Exercise description >>
Please give back the listing below in full. Change nothing.

Data shown >>
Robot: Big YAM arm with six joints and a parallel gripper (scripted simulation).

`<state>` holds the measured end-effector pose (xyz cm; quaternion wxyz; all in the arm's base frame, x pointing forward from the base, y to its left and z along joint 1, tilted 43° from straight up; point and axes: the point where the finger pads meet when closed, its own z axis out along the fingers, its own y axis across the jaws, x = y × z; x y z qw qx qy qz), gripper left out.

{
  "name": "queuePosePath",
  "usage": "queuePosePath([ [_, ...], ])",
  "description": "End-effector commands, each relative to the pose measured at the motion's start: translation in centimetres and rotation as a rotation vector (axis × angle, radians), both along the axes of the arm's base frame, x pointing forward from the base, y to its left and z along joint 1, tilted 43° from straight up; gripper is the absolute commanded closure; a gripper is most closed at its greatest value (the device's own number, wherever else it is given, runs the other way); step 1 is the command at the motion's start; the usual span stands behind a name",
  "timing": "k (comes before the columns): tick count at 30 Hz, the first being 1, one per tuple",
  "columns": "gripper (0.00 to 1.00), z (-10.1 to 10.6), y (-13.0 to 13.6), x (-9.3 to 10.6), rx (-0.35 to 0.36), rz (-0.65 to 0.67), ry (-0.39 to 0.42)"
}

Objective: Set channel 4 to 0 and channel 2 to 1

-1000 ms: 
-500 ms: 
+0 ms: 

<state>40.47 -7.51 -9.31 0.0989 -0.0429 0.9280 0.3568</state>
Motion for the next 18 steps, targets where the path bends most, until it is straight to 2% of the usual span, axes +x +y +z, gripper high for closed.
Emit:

Result for this task >>
Robot: Big YAM arm with six joints and a parallel gripper (scripted simulation).

`<state>` holds the measured end-effector pose (xyz cm; quaternion wxyz; all in the arm's base frame, x pointing forward from the base, y to its left and z along joint 1, tilted 43° from straight up; point and axes: the point where the finger pads meet when closed, its own z axis out along the fingers, its own y axis across the jaws, x = y × z; x y z qw qx qy qz), gripper left out.

{
  "name": "queuePosePath",
  "usage": "queuePosePath([ [_, ...], ])",
  "description": "End-effector commands, each relative to the pose measured at the motion's start: translation in centimetres and rotation as a rotation vector (axis × angle, radians), both along the axes of the arm's base frame, x pointing forward from the base, y to its left and z along joint 1, tilted 43° from straight up; gripper is the absolute commanded closure; a gripper is most closed at its greatest value (the device's own number, wherever else it is given, runs the other way); step 1 is the command at the motion's start; the usual span stands behind a name",
  "timing": "k (comes before the columns): tick count at 30 Hz, the first being 1, one per tuple",
  "columns": "gripper (0.00 to 1.00), z (-10.1 to 10.6), y (-13.0 to 13.6), x (-9.3 to 10.6), rx (-0.35 to 0.36), rz (-0.65 to 0.67), ry (-0.39 to 0.42)"
}

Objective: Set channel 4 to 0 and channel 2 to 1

-1000 ms: 
-500 ms: 
+0 ms: 

<state>40.47 -7.51 -9.31 0.0989 -0.0429 0.9280 0.3568</state>
Motion for the next 18 steps, targets where the path bends most, until it is straight to 2% of the usual span, axes +x +y +z, gripper high for closed.
Emit:

The exercise calls for nothing more than this answer.